Each side of square ABCD has length 1 unit. Points P and Q are on AB, and DA, respectively. Find angle PCQ if the perimeter of triangle APQ is 2.
I used trigonometry to solve this problem, and my answer is 45 degrees. I would like to know if there are any other, more elegant methods to solve this problem.

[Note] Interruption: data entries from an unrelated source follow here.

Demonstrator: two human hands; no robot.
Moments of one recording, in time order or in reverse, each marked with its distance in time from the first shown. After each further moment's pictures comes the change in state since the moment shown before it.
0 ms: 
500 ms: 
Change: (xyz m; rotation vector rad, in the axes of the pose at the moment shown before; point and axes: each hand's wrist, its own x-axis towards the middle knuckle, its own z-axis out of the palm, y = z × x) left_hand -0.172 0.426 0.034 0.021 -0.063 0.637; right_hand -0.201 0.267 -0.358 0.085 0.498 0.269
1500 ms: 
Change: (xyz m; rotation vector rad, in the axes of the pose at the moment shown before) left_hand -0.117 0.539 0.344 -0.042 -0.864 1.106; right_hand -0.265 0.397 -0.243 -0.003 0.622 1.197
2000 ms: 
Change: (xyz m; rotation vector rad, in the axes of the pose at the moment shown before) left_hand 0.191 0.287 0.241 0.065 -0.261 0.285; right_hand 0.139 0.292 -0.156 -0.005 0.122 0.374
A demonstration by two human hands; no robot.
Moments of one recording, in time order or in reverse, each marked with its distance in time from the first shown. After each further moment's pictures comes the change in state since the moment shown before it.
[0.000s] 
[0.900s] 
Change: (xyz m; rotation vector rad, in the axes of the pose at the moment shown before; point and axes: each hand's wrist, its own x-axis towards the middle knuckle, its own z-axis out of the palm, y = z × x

Notice that since the perimeter of $APQ$ is $2$ (i.e., half of that of the square), we have $AB+AD = AQ+AP+PQ$ and $AB+AD = AQ+QD +AP+PB$. Combining these two equations obtain, $PQ = QD+PB$. Thus, there is a point $X$ on $PQ$ such that $PX = PB$ and $QX = QD$. With this in mind, extend $PB$ to a point $W$ in the same direction but with $PW = PQ$. Similarly extend $QD$ to a point $V$ such that $QV = PQ$. Now let angle $QCD = \theta$ and angle $PCB = \alpha$. Notice that triangle $PQC$ is congruent to triangles $QCV$ and $PCW$ and also that triangle $DCV$ is congruent to triangle $PBC$. Hence it follows that the angle $PCQ$ is $\theta +\alpha$, and that $2\theta+2\alpha = 90^\circ$ which gives the required $45$ degree angle.